The U.S. currency began the last quarter of 2021 standing near its highest levels of this year. It was headed for its best week since June on Friday. Traders expect the U.S. Federal Reserve to lift U.S. interest rates sooner than its peers, which helps bolster the dollar.
In addition, halting Chinese economic growth, cautious market sentiment due to coronavirus fears, and a Washington gridlock while a deadline looms for lifting the U.S. government’s borrowing limit also supported the greenback, thanks to its safe-haven status.
The dollar index traded at 94.313 on Friday. So far, it has gained 1.1% during this week, boasting its largest weekly increase since late June.
Jane Foley, the head of FX strategy at Rabobank, noted that last week’s Fed meeting added new life into the debate about a possible rise in the agency’s funds rate in 2022. That is good for the dollar on two fronts. Firstly, the greenback looks much better from a straightforward interest rate differential perspective. And secondly, a jump in U.S. rates and a stronger dollar will weigh the growth outlook in emerging markets (EM).
Foley added that the growth outlook for EM is already suffering due to worries about an economic slowdown in China and concerns about an energy crunch. Such sentiment benefits the USD while the risk appetite decreases.
How did the Euro and Sterling fare?
On Friday, the euro remained steady at $1.1582. However, it has plummeted down by about 1.3% during this week. The common currency even dropped below its major support, around $1.16, hitting its lowest levels since July 2020.

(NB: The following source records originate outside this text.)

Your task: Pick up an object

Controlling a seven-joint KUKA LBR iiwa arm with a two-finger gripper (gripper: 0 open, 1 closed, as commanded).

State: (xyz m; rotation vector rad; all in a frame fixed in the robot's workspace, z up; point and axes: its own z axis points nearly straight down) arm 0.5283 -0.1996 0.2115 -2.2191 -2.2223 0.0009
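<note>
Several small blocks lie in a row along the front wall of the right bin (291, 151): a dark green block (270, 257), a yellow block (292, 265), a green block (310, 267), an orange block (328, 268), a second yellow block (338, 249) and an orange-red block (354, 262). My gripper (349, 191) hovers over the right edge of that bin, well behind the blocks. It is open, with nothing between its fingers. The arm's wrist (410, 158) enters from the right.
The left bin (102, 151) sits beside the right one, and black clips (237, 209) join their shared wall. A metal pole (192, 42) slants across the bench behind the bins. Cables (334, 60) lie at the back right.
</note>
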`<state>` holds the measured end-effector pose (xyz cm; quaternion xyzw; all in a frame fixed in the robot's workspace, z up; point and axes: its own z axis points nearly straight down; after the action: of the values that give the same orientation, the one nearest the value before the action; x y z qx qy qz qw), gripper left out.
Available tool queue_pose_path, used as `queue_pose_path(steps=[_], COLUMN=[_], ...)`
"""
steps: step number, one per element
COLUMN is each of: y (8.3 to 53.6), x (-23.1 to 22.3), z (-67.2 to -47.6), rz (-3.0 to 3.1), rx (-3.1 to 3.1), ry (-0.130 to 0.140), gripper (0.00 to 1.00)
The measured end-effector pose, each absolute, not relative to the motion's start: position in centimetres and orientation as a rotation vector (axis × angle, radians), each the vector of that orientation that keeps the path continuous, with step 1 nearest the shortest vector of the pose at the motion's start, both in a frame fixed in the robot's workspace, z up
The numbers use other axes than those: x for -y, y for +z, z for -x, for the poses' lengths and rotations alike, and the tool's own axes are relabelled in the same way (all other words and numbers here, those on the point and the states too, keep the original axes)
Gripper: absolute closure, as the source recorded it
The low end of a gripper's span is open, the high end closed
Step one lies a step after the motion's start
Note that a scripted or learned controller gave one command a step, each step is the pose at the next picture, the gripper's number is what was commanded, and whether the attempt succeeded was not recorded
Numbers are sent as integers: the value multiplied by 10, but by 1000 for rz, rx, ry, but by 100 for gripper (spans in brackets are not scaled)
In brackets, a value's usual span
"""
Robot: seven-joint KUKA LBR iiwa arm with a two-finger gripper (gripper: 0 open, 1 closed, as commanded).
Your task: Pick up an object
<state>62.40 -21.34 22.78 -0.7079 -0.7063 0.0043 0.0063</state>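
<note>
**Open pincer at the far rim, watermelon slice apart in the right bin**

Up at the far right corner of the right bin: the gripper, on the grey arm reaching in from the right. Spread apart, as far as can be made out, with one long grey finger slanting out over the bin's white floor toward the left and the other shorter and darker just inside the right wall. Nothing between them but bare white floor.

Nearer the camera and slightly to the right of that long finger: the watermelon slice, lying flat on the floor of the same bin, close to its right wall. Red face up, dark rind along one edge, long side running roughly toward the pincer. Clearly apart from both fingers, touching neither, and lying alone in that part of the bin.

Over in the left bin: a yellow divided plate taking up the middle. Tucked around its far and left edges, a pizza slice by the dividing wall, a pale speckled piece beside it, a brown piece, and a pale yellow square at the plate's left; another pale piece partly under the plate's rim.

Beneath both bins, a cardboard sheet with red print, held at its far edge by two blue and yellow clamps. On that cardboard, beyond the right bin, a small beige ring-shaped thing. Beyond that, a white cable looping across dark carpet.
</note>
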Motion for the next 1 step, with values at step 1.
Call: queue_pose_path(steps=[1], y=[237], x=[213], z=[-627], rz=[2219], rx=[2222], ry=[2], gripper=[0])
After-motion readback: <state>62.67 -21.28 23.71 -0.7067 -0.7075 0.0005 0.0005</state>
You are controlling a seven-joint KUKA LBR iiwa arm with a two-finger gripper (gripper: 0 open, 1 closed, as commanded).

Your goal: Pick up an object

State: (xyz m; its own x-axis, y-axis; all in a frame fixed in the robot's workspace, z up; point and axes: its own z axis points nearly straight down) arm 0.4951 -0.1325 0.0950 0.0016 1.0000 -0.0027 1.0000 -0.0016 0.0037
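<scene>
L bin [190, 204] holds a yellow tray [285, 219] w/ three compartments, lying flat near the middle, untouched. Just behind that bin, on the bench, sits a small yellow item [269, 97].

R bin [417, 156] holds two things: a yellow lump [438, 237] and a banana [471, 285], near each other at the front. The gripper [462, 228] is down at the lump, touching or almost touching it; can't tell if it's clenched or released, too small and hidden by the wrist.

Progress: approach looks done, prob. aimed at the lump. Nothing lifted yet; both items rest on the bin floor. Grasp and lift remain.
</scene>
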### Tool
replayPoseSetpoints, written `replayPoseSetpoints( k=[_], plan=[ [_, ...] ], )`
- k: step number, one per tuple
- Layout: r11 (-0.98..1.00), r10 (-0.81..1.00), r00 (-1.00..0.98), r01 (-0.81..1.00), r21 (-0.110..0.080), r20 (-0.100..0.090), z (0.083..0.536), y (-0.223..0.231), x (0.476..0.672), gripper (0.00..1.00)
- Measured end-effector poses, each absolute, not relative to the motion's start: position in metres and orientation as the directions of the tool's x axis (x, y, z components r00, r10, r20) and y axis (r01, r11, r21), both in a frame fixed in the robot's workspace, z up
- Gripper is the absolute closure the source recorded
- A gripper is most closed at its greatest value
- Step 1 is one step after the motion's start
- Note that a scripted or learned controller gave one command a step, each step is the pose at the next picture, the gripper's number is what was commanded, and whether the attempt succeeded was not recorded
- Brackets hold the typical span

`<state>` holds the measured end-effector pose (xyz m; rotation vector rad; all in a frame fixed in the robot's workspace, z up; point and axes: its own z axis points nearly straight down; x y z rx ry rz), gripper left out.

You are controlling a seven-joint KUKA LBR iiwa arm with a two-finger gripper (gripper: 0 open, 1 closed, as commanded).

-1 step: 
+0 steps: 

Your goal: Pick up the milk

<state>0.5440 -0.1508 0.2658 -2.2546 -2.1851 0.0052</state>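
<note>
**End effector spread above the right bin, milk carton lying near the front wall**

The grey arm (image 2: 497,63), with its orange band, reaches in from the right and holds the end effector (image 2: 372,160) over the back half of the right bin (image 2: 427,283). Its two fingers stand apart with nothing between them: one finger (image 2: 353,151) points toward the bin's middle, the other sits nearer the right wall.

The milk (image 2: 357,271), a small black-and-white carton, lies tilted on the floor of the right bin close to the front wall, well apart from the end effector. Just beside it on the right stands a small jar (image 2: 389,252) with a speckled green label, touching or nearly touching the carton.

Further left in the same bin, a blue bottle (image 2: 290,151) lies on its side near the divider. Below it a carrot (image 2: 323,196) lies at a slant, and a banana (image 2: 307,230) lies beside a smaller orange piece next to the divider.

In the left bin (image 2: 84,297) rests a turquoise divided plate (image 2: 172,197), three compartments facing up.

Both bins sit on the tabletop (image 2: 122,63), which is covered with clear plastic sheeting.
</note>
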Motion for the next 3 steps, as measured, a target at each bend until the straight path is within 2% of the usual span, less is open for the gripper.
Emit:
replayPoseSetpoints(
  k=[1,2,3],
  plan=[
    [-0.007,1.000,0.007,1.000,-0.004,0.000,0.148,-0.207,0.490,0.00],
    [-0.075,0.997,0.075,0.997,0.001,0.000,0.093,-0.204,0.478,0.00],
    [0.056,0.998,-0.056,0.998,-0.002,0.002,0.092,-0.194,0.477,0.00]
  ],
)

The British Pound was an underperformer last quarter, as well. It declined by 2.5%. Currently, the sterling looks set to log its worst week in more than a month. Concerns about a hawkish-sounding central bank weigh on the currency in spite of growing supply chain problems. The Pound fell by 0.2% on Friday, and it traded just above a 9-month low at $1.3452 at last.
On the other hand, the Japanese yen soared from a 19-month low overnight. Overall, it has lost 0.6% for the week and shaved off twice as much in a fortnight as a jump in U.S. Treasury yields has drawn flows from Japan into greenbacks. The yen last changed hands at 111.21 dollars on Friday.
Benchmark 10-year Treasury yields are soaring for a sixth consecutive week, while real 10-year yields, discounted for inflation, are surging forward far more quickly than their peers in Europe.
Societe Generale strategist Kit Juckes noted that as long as forex markets remain confident that the United States plans to start tightening monetary policy within a reasonable timeframe, the greenback should remain well supported. Furthermore, the prospect of the European Central Bank keeping its rates below zero while the Federal Reserve hikes should keep the EUR/USD pair in the post-2014 range, with an average trading rate around $1.12-1.16.
How did the Australian and New Zealand dollars fare?
On Thursday, commodity currencies rallied against the U.S. dollar after Bloomberg reported that China had issued an order for energy companies to secure supplies for the winter at all costs. Despite that, they were back under pressure on Friday.
Beijing is struggling to deliver more coal to utilities and restore supply amid a power crunch that has deeply unsettled markets. This shortage will likely hit hard to economic growth as major brands such as Apple and Tesla were unable to manufacture products.
The Australian dollar tumbled down by 0.3% to $0.7203 on Friday. Overall, it decreased by 3.6% in the third quarter, showing the worst performance among G10 currencies against the greenback. Prices for iron ore, Australia’s top export, dropped sharply, causing the currency’s downfall. The New Zealand dollar also dropped down by 0.2% to $0.6882.
Central banks in both countries plan to have a meeting next week. Traders expect the Reserve Bank of New Zealand to hike rates while the Reserve Bank of Australia most likely will stick with its forecast to keep rates the same until 2024.
Will the U.S. dollar continue soaring?
While most analysts agree that the dollar seems set to gain more, some experts think it might soon lose some momentum. Bank of Singapore analyst Moh Siong Sim stated that a decline in global coronavirus cases might see growth rebound by year-end. That may also cause the greenback’s slide.
On Friday, markets in China and Hong Kong were closed due to a national holiday. Investors are waiting for U.S. personal spending and core consumption deflator data. Both are due later today. Meanwhile, they are nervously watching for any progress on the debate over increasing the U.S. debt ceiling.
Chinese Yuan traded mainly in the red recently. However, it managed to recover some losses on Thursday. Currently, the yuan seems set to begin the new quarter with a marginal loss. Thus far, the higher demand for the currency outperforms disappointing Chinese economic data.